> [Problem to work on] Repeat the whole listing below with nothing added or dropped.
[Source records]
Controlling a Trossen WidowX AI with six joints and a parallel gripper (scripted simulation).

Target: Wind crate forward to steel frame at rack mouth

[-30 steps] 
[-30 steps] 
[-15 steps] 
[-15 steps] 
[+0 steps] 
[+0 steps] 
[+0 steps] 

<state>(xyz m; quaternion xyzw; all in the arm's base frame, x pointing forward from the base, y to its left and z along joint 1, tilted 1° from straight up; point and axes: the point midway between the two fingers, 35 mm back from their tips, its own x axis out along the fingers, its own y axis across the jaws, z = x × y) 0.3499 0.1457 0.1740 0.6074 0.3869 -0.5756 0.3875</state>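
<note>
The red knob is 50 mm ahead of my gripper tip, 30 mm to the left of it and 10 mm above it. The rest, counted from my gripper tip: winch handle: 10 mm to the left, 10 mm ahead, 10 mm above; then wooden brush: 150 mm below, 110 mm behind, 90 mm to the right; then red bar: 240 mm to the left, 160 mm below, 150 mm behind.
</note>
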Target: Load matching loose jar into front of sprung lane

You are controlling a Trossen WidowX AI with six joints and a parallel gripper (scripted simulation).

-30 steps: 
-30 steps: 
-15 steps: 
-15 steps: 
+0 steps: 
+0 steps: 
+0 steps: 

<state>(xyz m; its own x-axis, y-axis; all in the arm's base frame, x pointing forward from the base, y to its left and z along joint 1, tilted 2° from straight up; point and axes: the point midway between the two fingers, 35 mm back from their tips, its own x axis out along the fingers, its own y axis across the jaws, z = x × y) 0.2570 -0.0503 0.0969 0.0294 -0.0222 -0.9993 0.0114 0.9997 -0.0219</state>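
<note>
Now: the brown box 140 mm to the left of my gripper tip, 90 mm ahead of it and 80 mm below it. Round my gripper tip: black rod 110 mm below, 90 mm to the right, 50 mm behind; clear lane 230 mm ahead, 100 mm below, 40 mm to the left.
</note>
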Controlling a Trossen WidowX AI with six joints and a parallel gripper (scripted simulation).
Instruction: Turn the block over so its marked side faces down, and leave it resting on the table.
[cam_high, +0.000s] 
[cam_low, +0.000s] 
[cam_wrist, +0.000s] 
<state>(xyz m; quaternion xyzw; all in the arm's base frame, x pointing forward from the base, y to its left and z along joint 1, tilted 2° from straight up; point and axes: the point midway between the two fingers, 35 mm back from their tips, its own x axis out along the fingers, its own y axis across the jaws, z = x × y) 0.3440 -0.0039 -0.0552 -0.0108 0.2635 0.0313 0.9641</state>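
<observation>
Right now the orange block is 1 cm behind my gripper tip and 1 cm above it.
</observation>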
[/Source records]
> [Reply]
Controlling a Trossen WidowX AI with six joints and a parallel gripper (scripted simulation).

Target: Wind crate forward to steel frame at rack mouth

[-30 steps] 
[-30 steps] 
[-15 steps] 
[-15 steps] 
[+0 steps] 
[+0 steps] 
[+0 steps] 

<state>(xyz m; quaternion xyzw; all in the arm's base frame, x pointing forward from the base, y to its left and z along joint 1, tilted 1° from straight up; point and axes: the point midway between the two fingers, 35 mm back from their tips, its own x axis out along the fingers, its own y axis across the jaws, z = x × y) 0.3499 0.1457 0.1740 0.6074 0.3869 -0.5756 0.3875</state>
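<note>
The red knob is 50 mm ahead of my gripper tip, 30 mm to the left of it and 10 mm above it. The rest, counted from my gripper tip: winch handle: 10 mm to the left, 10 mm ahead, 10 mm above; then wooden brush: 150 mm below, 110 mm behind, 90 mm to the right; then red bar: 240 mm to the left, 160 mm below, 150 mm behind.
</note>
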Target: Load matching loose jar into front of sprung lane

You are controlling a Trossen WidowX AI with six joints and a parallel gripper (scripted simulation).

-30 steps: 
-30 steps: 
-15 steps: 
-15 steps: 
+0 steps: 
+0 steps: 
+0 steps: 

<state>(xyz m; its own x-axis, y-axis; all in the arm's base frame, x pointing forward from the base, y to its left and z along joint 1, tilted 2° from straight up; point and axes: the point midway between the two fingers, 35 mm back from their tips, its own x axis out along the fingers, its own y axis across the jaws, z = x × y) 0.2570 -0.0503 0.0969 0.0294 -0.0222 -0.9993 0.0114 0.9997 -0.0219</state>
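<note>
Now: the brown box 140 mm to the left of my gripper tip, 90 mm ahead of it and 80 mm below it. Round my gripper tip: black rod 110 mm below, 90 mm to the right, 50 mm behind; clear lane 230 mm ahead, 100 mm below, 40 mm to the left.
</note>
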Controlling a Trossen WidowX AI with six joints and a parallel gripper (scripted simulation).
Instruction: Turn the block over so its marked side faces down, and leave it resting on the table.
[cam_high, +0.000s] 
[cam_low, +0.000s] 
[cam_wrist, +0.000s] 
<state>(xyz m; quaternion xyzw; all in the arm's base frame, x pointing forward from the base, y to its left and z along joint 1, tilted 2° from straight up; point and axes: the point midway between the two fingers, 35 mm back from their tips, its own x axis out along the fingers, its own y axis across the jaws, z = x × y) 0.3440 -0.0039 -0.0552 -0.0108 0.2635 0.0313 0.9641</state>
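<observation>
Right now the orange block is 1 cm behind my gripper tip and 1 cm above it.
</observation>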

Nothing more is needed to finish the exercise.